The fair values of the Company's derivative assets and liabilities that qualify as cash flow hedges in the Balance Sheets were as follows:
| | | | | | | | | | | | | | |
(in thousands) | | July 31, 2022 | | January 30, 2022 |
Interest rate swap agreement | | $ | 2,152 | | | $ | 62 | |
Foreign currency forward contracts | | 539 | | | — | |
Total other current assets | | $ | 2,691 | | | $ | 62 | |
| | | | |
Interest rate swap agreement | | $ | — | | | $ | 167 | |
Total other long-term assets | | $ | — | | | $ | 167 | |
| | | | |
Foreign currency forward contracts | | $ | (42) | | | $ | — | |
| | | | |
Total accrued liabilities | | $ | (42) | | | $ | — | |
| | | | |
| | | | |
| | | | |
| | | | |
During the fourth quarter of fiscal year 2021, the Company entered into an economic hedge program that uses total return swap contracts to hedge the market risk associated with the unfunded portion of the Company's deferred compensation liability. The total return swap contracts generally have a duration of one month and are rebalanced and re-hedged at the end of each monthly term. While the total returns swap contracts are treated as economic hedges, the Company has not designated them as hedges for accounting purposes. The total return swap contracts are measured at fair value and recognized in the Balance Sheets in "Accrued Liabilities" if the instruments are in a loss position and in "Other Current Assets" if the instruments are in a gain position. Unrealized gains and losses, as well as realized gains and losses for settlements, on the total return swap contracts are recognized in "Selling, general and administrative expenses" in the Statements of Income. As of July 31, 2022, the notional value of the total return swap contracts was $5.1 million and the fair value resulted in an asset of $0.4 million. As of January 30, 2022, the notional value of the total return swap contracts was $7.8 million and the fair value resulted in a liability of $0.3 million.

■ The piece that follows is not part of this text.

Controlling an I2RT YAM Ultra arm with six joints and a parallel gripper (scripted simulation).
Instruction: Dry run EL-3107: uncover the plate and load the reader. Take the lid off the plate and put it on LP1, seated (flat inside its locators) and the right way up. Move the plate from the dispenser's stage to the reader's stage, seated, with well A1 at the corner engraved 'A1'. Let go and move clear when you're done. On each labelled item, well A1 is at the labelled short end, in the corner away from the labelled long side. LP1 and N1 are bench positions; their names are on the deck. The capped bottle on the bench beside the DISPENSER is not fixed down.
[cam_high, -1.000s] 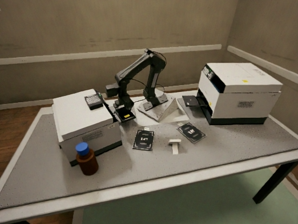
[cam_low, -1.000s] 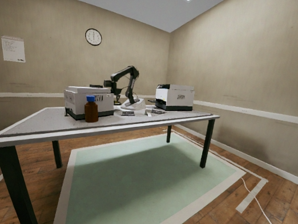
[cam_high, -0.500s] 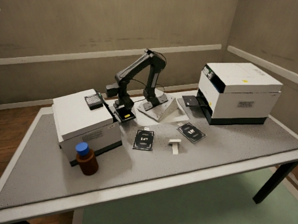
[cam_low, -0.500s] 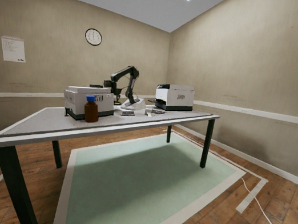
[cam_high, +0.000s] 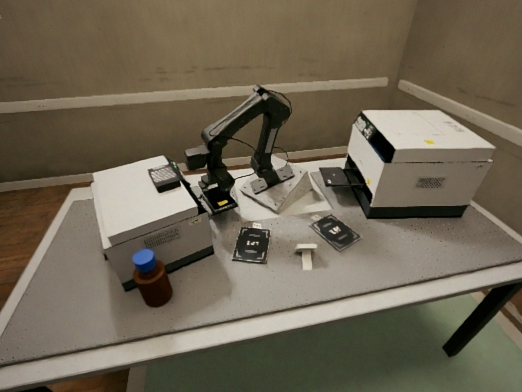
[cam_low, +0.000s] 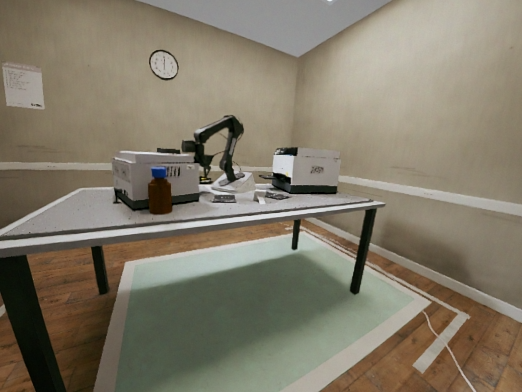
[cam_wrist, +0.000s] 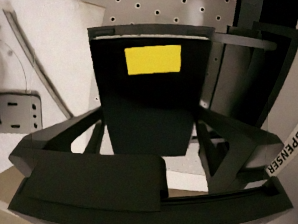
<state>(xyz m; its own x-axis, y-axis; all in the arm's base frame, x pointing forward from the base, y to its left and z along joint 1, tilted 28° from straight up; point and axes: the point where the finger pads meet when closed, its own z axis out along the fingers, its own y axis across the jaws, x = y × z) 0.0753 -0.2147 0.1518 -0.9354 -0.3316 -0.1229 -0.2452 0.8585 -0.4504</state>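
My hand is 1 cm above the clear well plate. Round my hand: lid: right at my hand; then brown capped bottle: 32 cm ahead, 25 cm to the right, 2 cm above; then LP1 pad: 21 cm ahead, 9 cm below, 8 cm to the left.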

The total return swap contracts resulted in a net gain recognized in earnings of $0.1 million for the three months ended July 31, 2022, compared to a net gain recognized in earnings of $0.6 million for the three months ended August 1, 2021. The total return swap contracts resulted in a net loss recognized in earnings of $0.4 million for the six months ended July 31, 2022, compared to a net gain recognized in earnings of $1.6 million for the six months ended August 1, 2021.
Note 17: Subsequent Event
Proposed Transaction with Sierra Wireless, Inc.
Arrangement Agreement
On August 2, 2022, the Company entered into the Arrangement Agreement to acquire Sierra Wireless in an all-cash transaction representing total purchase consideration of approximately $1.2 billion. See Note 2, Acquisition and Divestiture, for additional information.
Debt Commitment Letter
In connection with the entry into the Arrangement Agreement, the Company entered into the Commitment Letter with JPM. See Note 9, Long-Term Debt, for additional information.